EXERCISE DIRECTIONS
I would like every line of the records below that contains the word "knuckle" copied.
━━ RECORD SET ━━
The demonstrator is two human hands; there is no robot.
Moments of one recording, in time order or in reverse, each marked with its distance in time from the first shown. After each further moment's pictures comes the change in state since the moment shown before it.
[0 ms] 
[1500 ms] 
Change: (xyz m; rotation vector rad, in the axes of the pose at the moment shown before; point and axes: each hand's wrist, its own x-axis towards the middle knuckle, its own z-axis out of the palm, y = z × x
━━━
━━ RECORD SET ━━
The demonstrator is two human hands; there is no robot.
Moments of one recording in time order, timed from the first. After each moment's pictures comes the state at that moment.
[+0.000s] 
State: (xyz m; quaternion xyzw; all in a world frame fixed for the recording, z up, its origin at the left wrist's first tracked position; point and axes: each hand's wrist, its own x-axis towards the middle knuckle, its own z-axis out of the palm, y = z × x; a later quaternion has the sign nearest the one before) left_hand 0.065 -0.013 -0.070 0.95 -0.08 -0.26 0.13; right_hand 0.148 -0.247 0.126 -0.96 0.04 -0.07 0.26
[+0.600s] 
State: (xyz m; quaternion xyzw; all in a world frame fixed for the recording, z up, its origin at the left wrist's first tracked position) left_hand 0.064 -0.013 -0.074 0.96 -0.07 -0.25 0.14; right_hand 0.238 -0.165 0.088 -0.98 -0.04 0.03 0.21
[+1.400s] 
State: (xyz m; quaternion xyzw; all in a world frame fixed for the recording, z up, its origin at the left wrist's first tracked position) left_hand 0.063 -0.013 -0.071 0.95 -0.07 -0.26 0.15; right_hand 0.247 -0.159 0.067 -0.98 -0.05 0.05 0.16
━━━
ANSWER
Change: (xyz m; rotation vector rad, in the axes of the pose at the moment shown before; point and axes: each hand's wrist, its own x-axis towards the middle knuckle, its own z-axis out of the palm, y = z × x
State: (xyz m; quaternion xyzw; all in a world frame fixed for the recording, z up, its origin at the left wrist's first tracked position; point and axes: each hand's wrist, its own x-axis towards the middle knuckle, its own z-axis out of the palm, y = z × x; a later quaternion has the sign nearest the one before) left_hand 0.065 -0.013 -0.070 0.95 -0.08 -0.26 0.13; right_hand 0.148 -0.247 0.126 -0.96 0.04 -0.07 0.26

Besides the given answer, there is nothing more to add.